AF-P64850-F1-model_v4.pdb 1mc9_A 0.250 125 90 0 36 156 2 126 1.234E-08 345
AF-P64850-F1-model_v4.pdb 1isv_A 0.230 136 99 0 27 156 301 436 4.903E-09 338
AF-P64850-F1-model_v4.pdb 1knm_A 0.257 128 92 0 32 156 2 129 1.307E-08 336
...
❗Please use the --cluster-search 1
parameter to resolve all members from the detected PDB100 clusters.

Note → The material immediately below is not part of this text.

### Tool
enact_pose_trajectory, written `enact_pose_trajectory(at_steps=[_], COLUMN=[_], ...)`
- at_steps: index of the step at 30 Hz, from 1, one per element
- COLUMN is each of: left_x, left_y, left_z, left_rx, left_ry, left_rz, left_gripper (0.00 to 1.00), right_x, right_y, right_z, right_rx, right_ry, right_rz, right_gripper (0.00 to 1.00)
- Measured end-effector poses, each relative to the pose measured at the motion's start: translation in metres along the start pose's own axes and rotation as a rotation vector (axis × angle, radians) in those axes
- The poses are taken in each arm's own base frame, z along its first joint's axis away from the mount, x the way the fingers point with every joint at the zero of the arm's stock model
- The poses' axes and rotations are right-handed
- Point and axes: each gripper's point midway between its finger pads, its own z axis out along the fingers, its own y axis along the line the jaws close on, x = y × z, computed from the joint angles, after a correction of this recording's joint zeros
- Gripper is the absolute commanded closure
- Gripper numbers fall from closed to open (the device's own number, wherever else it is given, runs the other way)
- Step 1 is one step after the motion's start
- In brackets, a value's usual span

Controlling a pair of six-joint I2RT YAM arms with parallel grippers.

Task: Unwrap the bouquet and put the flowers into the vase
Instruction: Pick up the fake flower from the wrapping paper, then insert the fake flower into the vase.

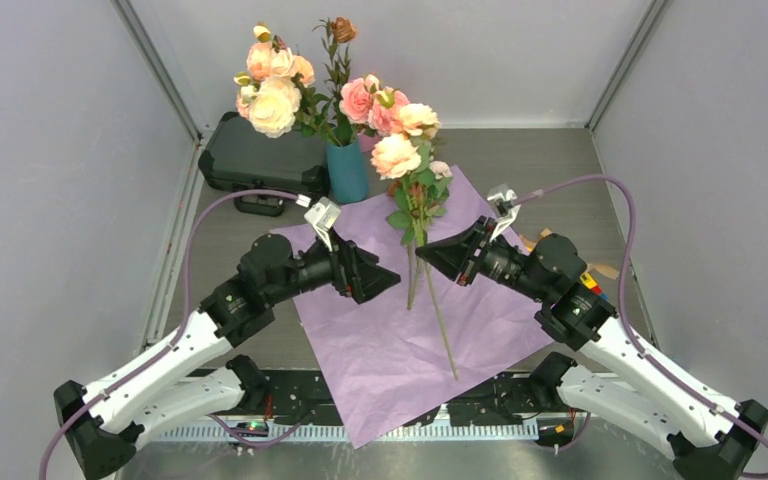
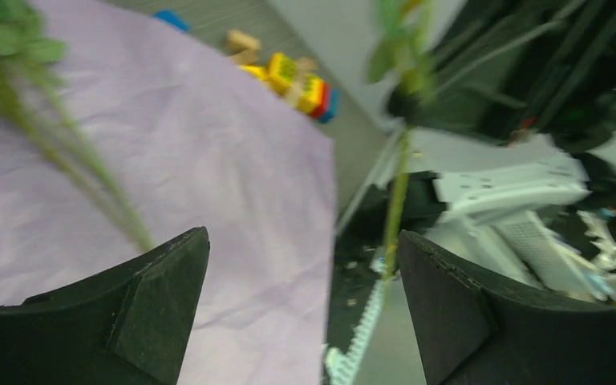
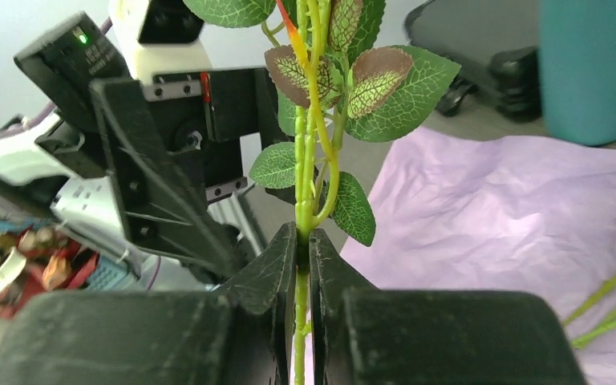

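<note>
The teal vase (image 1: 347, 170) (image 3: 589, 64) stands at the back and holds several pink, cream and brown roses (image 1: 275, 95). In front of it the lilac wrapping paper (image 1: 390, 340) (image 2: 208, 160) (image 3: 489, 208) lies spread flat. My right gripper (image 1: 422, 255) (image 3: 302, 241) is shut on a leafy green stem (image 3: 303, 176) and holds it upright, with peach and pink blooms (image 1: 397, 155) at its top. Facing it from the left, my left gripper (image 1: 395, 278) (image 2: 305, 273) is open, and that stem (image 2: 397, 200) hangs just inside its right finger (image 2: 449, 305). One more stem (image 1: 440, 320) lies on the paper.
A black case (image 1: 260, 155) (image 3: 465, 40) lies left of the vase at the back. Small coloured toy blocks (image 1: 590, 280) (image 2: 297, 80) sit on the table past the paper's right edge. Grey walls close in both sides.
</note>
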Motion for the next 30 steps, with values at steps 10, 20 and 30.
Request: enact_pose_trajectory(at_steps=[10,20,30], left_x=[-0.036,-0.040,-0.032], left_y=[-0.075,-0.065,-0.061], left_z=[-0.020,-0.018,-0.002], left_rx=[0.290,0.249,0.243], left_ry=[-0.242,-0.288,-0.249], left_rz=[-0.105,-0.164,-0.205], left_gripper=[0.09,0.10,0.44], right_x=[0.044,0.047,0.054], right_y=[0.032,0.044,0.054], right_z=[0.016,0.015,0.017], right_rx=[-0.122,-0.178,-0.228], right_ry=[0.150,0.162,0.203], right_rz=[-0.026,-0.037,-0.034], right_gripper=[1.00,1.00,1.00])
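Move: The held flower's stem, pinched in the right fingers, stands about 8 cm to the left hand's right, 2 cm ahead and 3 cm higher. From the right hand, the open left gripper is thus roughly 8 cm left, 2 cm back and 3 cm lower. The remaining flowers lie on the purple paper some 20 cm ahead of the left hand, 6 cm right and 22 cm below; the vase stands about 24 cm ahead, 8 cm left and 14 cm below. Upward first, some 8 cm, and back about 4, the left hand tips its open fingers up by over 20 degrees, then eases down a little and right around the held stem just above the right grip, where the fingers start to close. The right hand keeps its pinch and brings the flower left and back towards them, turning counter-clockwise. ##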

foldseek easy-search AF-P64850-F1-model_v4.pdb pdb aln tmp --tmscore-threshold 0.3 --max-seqs 1000 -e 10 -s 9.5 --prefilter-mode 1 --cluster-search 1
By using the --cluster-search
parameter, I was able to find 1isv
, 1mc9
, 1knm
, and many more.
I see. But then the problem goes to clustering -> I wonder why PDB100 didn't capture one representative chain that is equivalent to the high alignment quality as with 1isv, 1mc9 or 1knm. Does foldseek provide the clustering info? I would like to have a check.

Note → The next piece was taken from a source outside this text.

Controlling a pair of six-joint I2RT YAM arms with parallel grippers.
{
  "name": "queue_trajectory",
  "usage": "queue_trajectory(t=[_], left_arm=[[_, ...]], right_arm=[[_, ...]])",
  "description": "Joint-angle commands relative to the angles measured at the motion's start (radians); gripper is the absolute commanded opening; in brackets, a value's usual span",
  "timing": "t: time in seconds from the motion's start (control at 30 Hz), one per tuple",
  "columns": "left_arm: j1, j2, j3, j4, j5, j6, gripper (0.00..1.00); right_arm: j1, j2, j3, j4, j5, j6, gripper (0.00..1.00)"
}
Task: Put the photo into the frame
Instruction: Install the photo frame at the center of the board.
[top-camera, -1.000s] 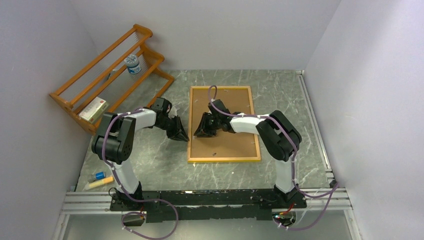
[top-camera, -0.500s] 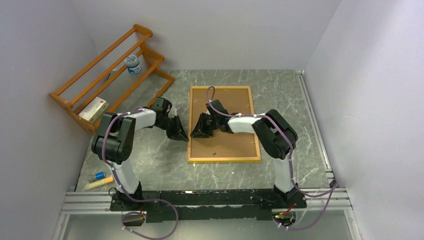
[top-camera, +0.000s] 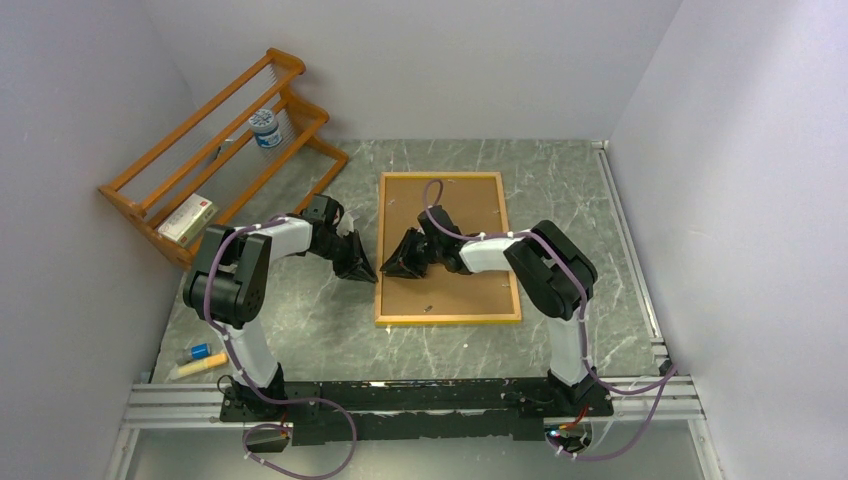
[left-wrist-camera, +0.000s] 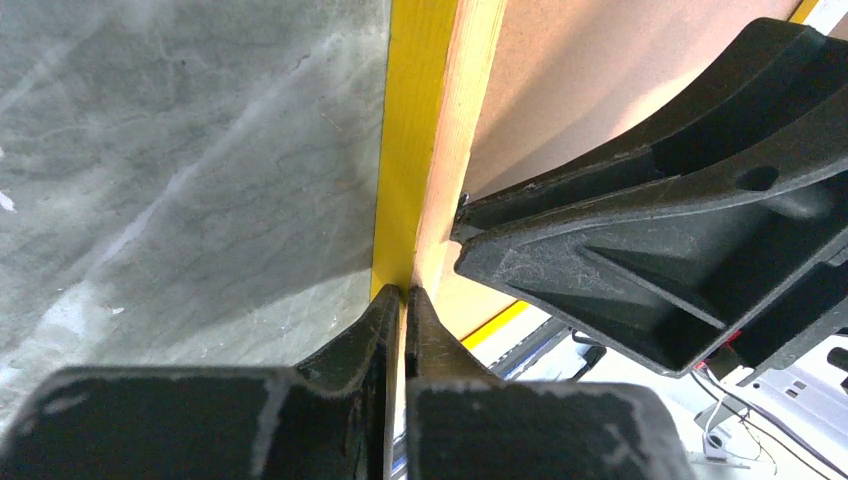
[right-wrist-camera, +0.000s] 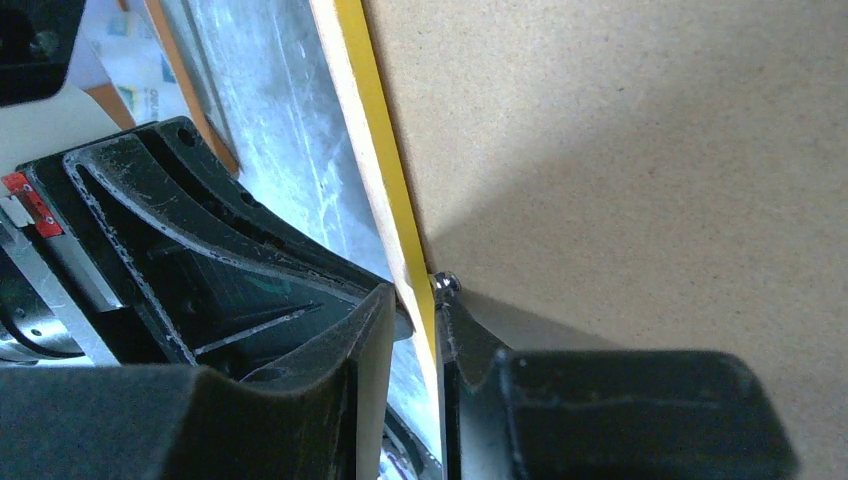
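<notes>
The frame (top-camera: 450, 319) lies face down mid-table, wood-orange border up, with the brown hardboard panel (top-camera: 465, 205) set in it. The photo is hidden. My left gripper (top-camera: 366, 272) is shut and empty; in the left wrist view its tips (left-wrist-camera: 403, 295) touch the frame's yellow outer edge (left-wrist-camera: 405, 120) from the left. My right gripper (top-camera: 392, 268) sits over the frame's left border. In the right wrist view it (right-wrist-camera: 415, 300) is narrowly open astride the yellow border (right-wrist-camera: 375, 150). One finger is outside it; the other is on the hardboard (right-wrist-camera: 620, 130) by a small metal tab (right-wrist-camera: 445, 284).
An orange-brown slatted rack (top-camera: 215, 150) leans at the back left, holding a small tub (top-camera: 265, 128) and a box (top-camera: 187, 218). A blue-capped tube and a stick (top-camera: 200, 358) lie at the near left. A metal rail (top-camera: 420, 392) runs along the near edge.
My right gripper has slid left across the hardboard to the frame's left border. The left arm and the frame have not moved.
</notes>
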Motion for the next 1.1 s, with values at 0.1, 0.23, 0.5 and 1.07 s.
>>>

Yes, please check pdb100_clu
. You can convert it to a human-readable file using the following command.
foldseek createtsv pdb100 pdb100 pdb100_clu pdb100_clu.tsv
The first column is the representative id, and the second is the member id.
Hi Martin. Thank you so much for helping. After checking the clustering info, I found no problems.

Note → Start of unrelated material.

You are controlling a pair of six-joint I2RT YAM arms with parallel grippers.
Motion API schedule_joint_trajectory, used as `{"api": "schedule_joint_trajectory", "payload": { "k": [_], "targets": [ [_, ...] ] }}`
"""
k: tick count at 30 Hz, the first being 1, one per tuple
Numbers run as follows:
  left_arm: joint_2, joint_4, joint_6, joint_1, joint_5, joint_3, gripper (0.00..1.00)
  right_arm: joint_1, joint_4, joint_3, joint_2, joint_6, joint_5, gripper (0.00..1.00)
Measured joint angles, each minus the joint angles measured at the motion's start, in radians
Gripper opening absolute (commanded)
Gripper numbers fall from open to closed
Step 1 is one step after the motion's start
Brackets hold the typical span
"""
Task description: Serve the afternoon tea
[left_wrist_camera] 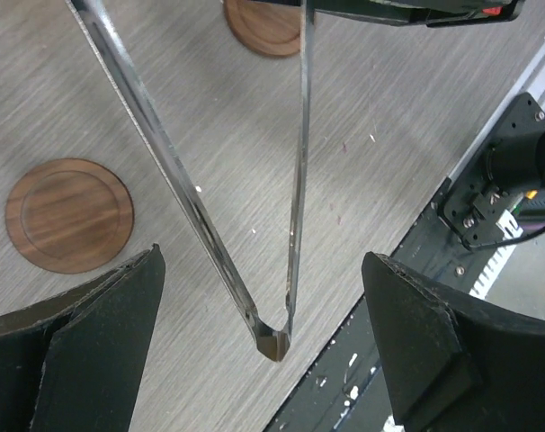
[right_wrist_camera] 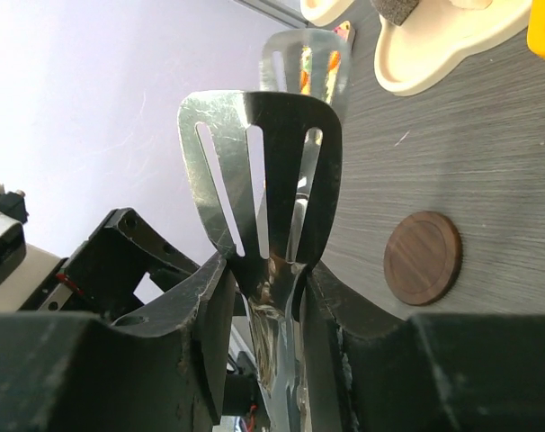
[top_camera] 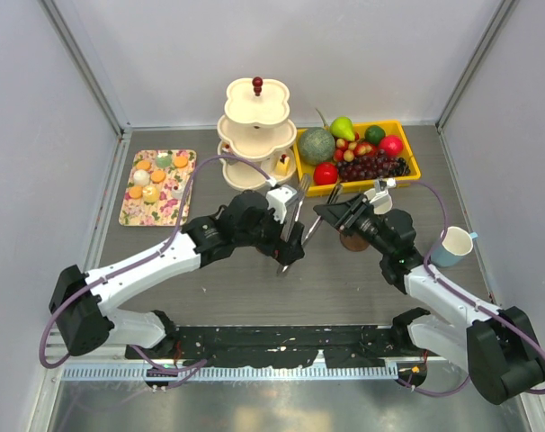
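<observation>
Metal serving tongs (top_camera: 299,220) hang over the table's middle. My right gripper (right_wrist_camera: 286,288) is shut on both tong arms just below the slotted heads (right_wrist_camera: 263,180). Around the tongs' hinge end (left_wrist_camera: 274,342) stands my left gripper (left_wrist_camera: 263,351), open wide, with neither finger (left_wrist_camera: 102,342) touching the metal. Small sweets (top_camera: 156,180) lie on the flowered tray (top_camera: 133,216) at the left. A yellow cake wedge (top_camera: 281,165) sits on the bottom tier of the cream stand (top_camera: 257,126). The white-and-blue mug (top_camera: 452,245) stands at the right.
The yellow tray (top_camera: 407,166) of fruit is behind my right gripper. Two round wooden coasters (left_wrist_camera: 68,214) (left_wrist_camera: 263,27) lie on the table under the arms; one coaster (right_wrist_camera: 423,258) shows beside my right fingers. Walls close in the left, right and back.
</observation>
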Motion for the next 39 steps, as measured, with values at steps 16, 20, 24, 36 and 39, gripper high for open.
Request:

However, then I discovered it is actually the prob
reported in the standalone version that is underestimated.
I grepped 1isv
from the results generated by your command with --cluster-search 1
, executed on latest foldseek version and latest PDB version (all installed + downloaded on 20230703).
The prob
for 1isv
reported in the standalone version is 0.230
However, the server reported 1.00
You need to add the prob
as output fields. What you see in the third column is the sequence identity. In default we show the following fields: query,target,fident,alnlen,mismatch,gapopen,qstart,qend,tstart,tend,evalue,bits
.
You can do this using the following command:
foldseek easy-search AF-P64850-F1-model_v4.pdb pdb aln tmp --tmscore-threshold 0.3 --max-seqs 1000 -e 10 -s 9.5 --prefilter-mode 1 --cluster-search 1 --format-output query,target,fident,alnlen,mismatch,gapopen,qstart,qend,tstart,tend,evalue,bits,prob
Ops! Sorry for mixing up the columns!
Unfortunately, I got an Error: Convert Alignments died
error if I include this --format-output query,target,fident,alnlen,mismatch,gapopen,qstart,qend,tstart,tend,evalue,bits,prob
20230724 update: same error obtained using conda environment python=3.11 with
-
foldseek installed with
conda install -c conda-forge -c bioconda foldseek
-
pdb downloaded with
foldseek databases PDB pdb tmp
-
run foldseek
foldseek easy-search AF-P64850-F1-model_v4.pdb pdb aln tmp --tmscore-threshold 0.3 --max-seqs 1000 -e 10 -s 9.5 --prefilter-mode 1 --cluster-search 1 --format-output query,target,fident,alnlen,mismatch,gapopen,qstart,qend,tstart,tend,evalue,bits,prob
Okay, we should now have a proper pdb100 where everything should work. In order to use it please update foldseek and re-download the PDB. Sorry for the delay, it took a bit of time to get it running.